Before the crisis and since, we and others have called for a more responsible form of capitalism, what we call sustainable capitalism: a framework that seeks to maximize long-term economic value by reforming markets to address real needs while integrating environmental, social and governance (ESG) metrics throughout the decision-making process.
Such sustainable capitalism applies to the entire investment value chain-from entrepreneurial ventures to large public companies, seed-capital providers to institutional
investors, employees to CEOs, activists to policy makers. It transcends borders, industries, asset classes and stakeholders.
Those who advocate sustainable capitalism are often challenged to spell out why sustainability adds value. Yet the question that should be asked instead is: “Why does an
absence of sustainability not damage companies, investors and society at large?”Eleanor B.

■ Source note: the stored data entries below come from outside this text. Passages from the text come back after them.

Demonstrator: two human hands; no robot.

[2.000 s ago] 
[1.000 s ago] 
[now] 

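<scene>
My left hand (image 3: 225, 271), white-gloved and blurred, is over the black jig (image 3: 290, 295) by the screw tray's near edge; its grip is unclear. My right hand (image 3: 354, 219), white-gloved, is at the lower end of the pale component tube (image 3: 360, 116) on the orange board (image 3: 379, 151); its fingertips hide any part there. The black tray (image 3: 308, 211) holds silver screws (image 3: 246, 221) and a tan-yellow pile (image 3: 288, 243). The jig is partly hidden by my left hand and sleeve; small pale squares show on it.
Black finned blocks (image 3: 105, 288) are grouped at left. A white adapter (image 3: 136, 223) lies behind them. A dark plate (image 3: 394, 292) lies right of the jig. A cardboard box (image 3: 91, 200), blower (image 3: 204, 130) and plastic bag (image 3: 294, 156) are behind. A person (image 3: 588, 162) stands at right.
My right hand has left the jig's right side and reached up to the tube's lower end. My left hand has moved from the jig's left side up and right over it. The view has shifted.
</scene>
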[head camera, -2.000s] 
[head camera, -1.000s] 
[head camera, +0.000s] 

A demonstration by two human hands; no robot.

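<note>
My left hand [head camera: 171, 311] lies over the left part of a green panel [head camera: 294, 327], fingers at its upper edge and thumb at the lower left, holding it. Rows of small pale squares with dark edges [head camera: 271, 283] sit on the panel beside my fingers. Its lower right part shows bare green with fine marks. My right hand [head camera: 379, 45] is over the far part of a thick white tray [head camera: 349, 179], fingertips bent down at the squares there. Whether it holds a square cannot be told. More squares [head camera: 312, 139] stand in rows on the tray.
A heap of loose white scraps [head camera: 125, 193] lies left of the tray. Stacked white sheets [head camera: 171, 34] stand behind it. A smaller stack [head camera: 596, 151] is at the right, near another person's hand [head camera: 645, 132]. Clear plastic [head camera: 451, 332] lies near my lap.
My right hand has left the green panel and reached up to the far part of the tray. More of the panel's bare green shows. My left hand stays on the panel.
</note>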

Also worth listening to: | http://www.charlierose.com/view/interview/12474
There are three potentially very dangerous forms of social existence. These are: organized religion, the nation state, and the corporation. Atheism argues for the ultimate end to religion, but assume for the moment that this is not possible. By this it means churches will exist no matter what. The same is true of nations and corporations. In all three cases they need to be carefully watched and their influence checked. History is filled with the horrors meted out by all three of these social entities, and in particular when two of these go out of control and function together. However it might be going too far to argue for the complete abolition of either of these. In order to keep these in check it requires an active citizenry who are educated and not gullible to forms of persuasion. This is a tall order. LC
The ultimate end to religion for the moment and in a foreseeable future is not possible because the human nature needs the sense and purpose or goal. Something higher than our daily existence. Science will not gain the masses until it will uncover to people the global, cosmic meaning of our existence, our significance, the possibilities and the responsibility before the future generations and more – for the humankind on a big scale. For the only place (known to us) in a whole Universe where its matter is trying to get conscious of itself. I.V.